The utility of an agree/disagree button would be to prevent the up/down vote arrows to be used for that purpose, which a few in this thread claim is what is happening.

(I doubt that would work though, but am curious to know if that has been implemented anywhere)


I downvoted your comment because I am arbitrary and fickle.


Your assumption that downvotes occur mostly as a result of disagreement may be flawed. (I don't know myself, obviously, but it's not how I personally tend to use the feature.)

The rest of your question/opinion is based on your perceived truth of your initial assumption. I think we cannot proceed with any of that until we know the first answer.


I completely agree. And I suggested that the down vote be removed and replaced with something like a flag. Flagging would be reserved for inappropriate comments. Upvoting can be used to sort and rank the "better" comments.

Frankly if you disagree with a comment, reply, don't down vote.


Because the informationally-equivalent action of upvoting every comment other than yours is not only tedious, but leaves you without the ability to upvote any other comment on its own merit.


Can HN experiment with this...show the users who have downvoted one particular comment or ..make the commenter name invisible until you up/down vote a comment in a particular thread...


My downmodding protocol (I rarely downvote): http://news.ycombinator.com/item?id=361390


>I cannot see how that is different than someone throwing a stone at another person just because they do not agree with them.

Can you really not see the difference ?


The interface should provide two ways to vote: one for relevance (value) and the other for agreement/disagreement.


I like how when you flag on craigslist you have to say why. If multiple people flag, the post is removed.


Why not introduce a cost to both upvote and downvote of 1 karma point?


On a similar topic, the primary use of "ignore lists" on forums appears to be the opportunity to smugly announce that someone has been added to yours.


It's just quality control.

For some reason people value karma. The possibility of a down vote makes you think twice about posting rubbish.

From that perspective the system is working as intended :)


I downvote people who downvoted me before I could downvote. Karma's a bitch.


The worst part is downvoting someone without expressing why you did it. For example :

This is spam. Downvoted.

Most of the time people seem to just don't care about how someone else feels when gets downvoted. In the case of an article this gets more frustrating because there was effort to do it, document it and other things too. Even if the article is not what you think of "cool" it doesn't mean that it doesn't deserve an explanation on why it was downvoted. Some might say: This is the internet, democracy etc... Democracy is also getting annoyed when someone thinks of you like a "nothing". Other times, someone might post something that he doesn't like, only to see if others feel the same too.
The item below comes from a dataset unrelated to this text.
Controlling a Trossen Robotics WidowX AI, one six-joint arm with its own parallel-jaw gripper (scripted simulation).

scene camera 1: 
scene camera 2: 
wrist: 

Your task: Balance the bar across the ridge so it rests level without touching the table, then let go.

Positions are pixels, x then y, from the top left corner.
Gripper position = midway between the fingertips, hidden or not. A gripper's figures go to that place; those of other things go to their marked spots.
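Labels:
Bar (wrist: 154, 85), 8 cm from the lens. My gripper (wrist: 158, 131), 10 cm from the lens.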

I've had comments and submissions of mine downvoted before, and I didn't take offense. The article or my comment was simply "unliked" rather than enjoyed (upvoted) or met with indifference (left alone). Reading anything more into it is kind of silly.
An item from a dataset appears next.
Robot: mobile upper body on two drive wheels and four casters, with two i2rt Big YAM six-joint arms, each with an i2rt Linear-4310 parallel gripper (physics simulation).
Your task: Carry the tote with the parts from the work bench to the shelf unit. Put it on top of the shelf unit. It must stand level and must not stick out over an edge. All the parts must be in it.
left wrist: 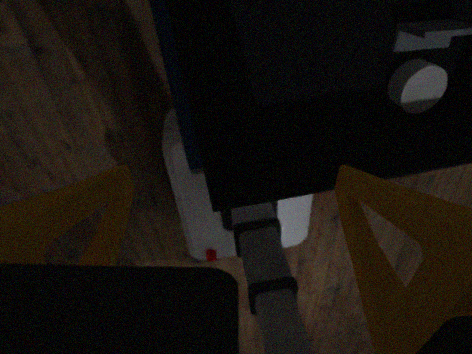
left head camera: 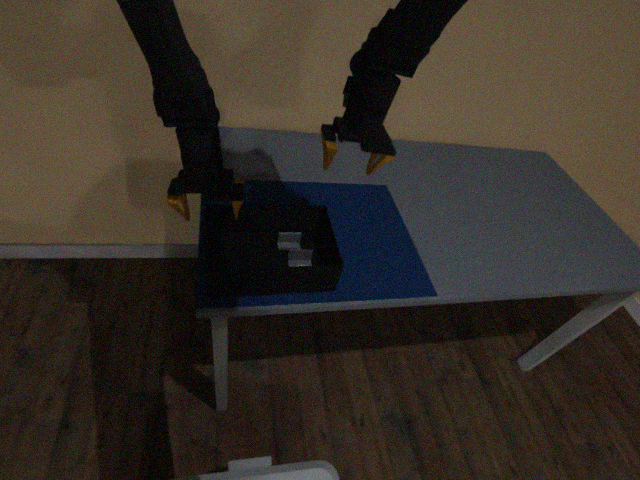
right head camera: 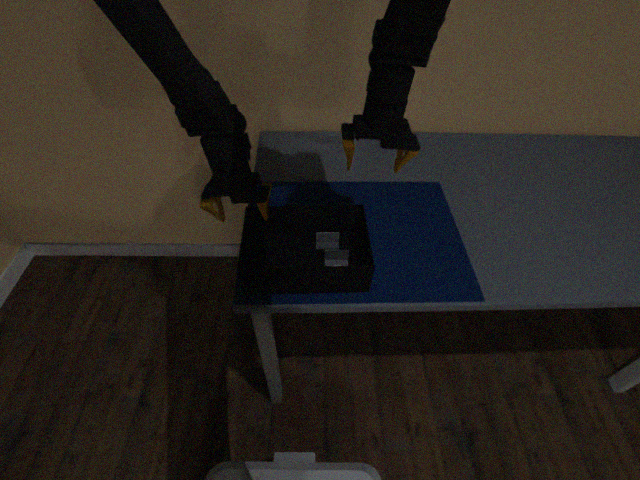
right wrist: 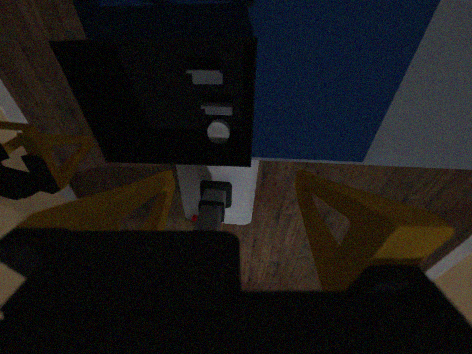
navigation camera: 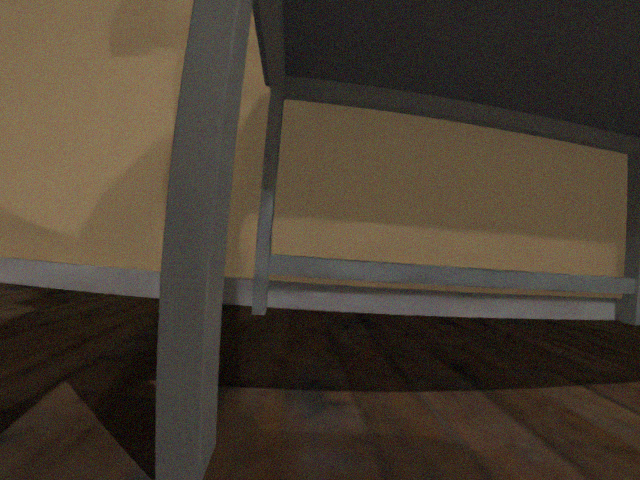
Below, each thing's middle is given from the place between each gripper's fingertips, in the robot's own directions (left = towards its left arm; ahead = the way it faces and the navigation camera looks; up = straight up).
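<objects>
From my right hand, the round part (left wrist: 417,85) is 60 mm to the left, 60 mm behind and 270 mm below. The black tote (left head camera: 242,258) is 130 mm to the left of that same right hand, 10 mm behind it and 240 mm below it.
The round part is 210 mm to the right of my left hand, 40 mm behind it and 150 mm below it. As for the black tote, my left hand is 20 mm short of it, 130 mm to the left of it and 120 mm above it. Going by their middles, of the things named here the tote is the nearest to my left hand; by its middle, the tote is also nearer to my left hand than to my right hand.
</objects>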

You certainly can't please everyone all the time.


I think it's actually natural for people to feel offended, because down voting is an active engagement.

There are actually 3 choices. Ignore, up vote, and down vote. Down vote is taking the time and effort to click and purposely bury something. If it was unliked it would have probably simply been ignored. I seriously doubt most people read through each title and only either down vote or up vote. Most would probably be ignored, with the particularly hated ones being more likely down voted.